Corpus clean up and normalization

Helsinki-NLP / OPUS-MT-train

Training open neural machine translation models

MIT License

321 stars 40 forks source link

Corpus clean up and normalization #3

Closed santhoshtr closed 4 years ago

santhoshtr commented 4 years ago

(This is a question, please redirect me if this is not the right place to ask)

I observed the test data set and train dataset can be greatly improved if we do an automatic cleanup and normalization(language specific). For example, consider this MT output for en-ml "എന് റെ വീട് ഇന്ത്യയിലാണ്." Here, the space in that bold content is unwanted. This is a known issue in most of the Malayalam content found in web. I found these kind of issues in training and testing data.

If I want to fix this, where exactly I need to add a cleanup code?

jorgtied commented 4 years ago

The best way would be to implement some python libraries that can do language specific cleanup things. In that way, I could call those methods from another script that can filter any bitext that includes one of those languages with a cleanup function. This would then be easy to integrate in Makefile.data where all kinds of pre-processing happens. There is now already a script (bitext-match-lang.py) that does language identification as another pre-processing step. That helps quite a lot already and I started to train some new models after improved filtering.

We also work on a package called opus-filter that will make it easier to select proper data from larger noisy data sets. It is already released but needs some more tweaking to make it easier to make it applicable in the general case.

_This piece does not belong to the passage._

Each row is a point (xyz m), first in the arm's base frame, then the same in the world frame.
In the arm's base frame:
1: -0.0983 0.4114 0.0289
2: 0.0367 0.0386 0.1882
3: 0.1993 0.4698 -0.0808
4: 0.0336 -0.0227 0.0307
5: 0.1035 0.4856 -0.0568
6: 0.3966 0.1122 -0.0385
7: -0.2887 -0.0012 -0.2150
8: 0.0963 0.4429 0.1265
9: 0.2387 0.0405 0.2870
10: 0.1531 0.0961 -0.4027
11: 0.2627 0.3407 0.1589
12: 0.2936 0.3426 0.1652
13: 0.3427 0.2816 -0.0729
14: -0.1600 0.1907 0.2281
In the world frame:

santhoshtr commented 4 years ago

Thanks, I spend some time, but the functioning of Makefile.data and related files were difficult to understand. Do you mind if I share a clean up script here and help to add that codebase?

This is a sed script https://gist.github.com/santhoshtr/1d2143ed5a4987b31c8c1a2c17564263

Ideally this script need to run on raw parallel text before any processing.

jorgtied commented 4 years ago

Yes, those makefiles are very much research-in-progress material. I'll be happy to help with integrating your cleanup scripts. Whatever additional scripts / libraries you create I can then find ways of integrating them in the data processing pipeline.

jorgtied commented 4 years ago

The sed script is included now and the makefile includes some routines to read cleanup scripts if available.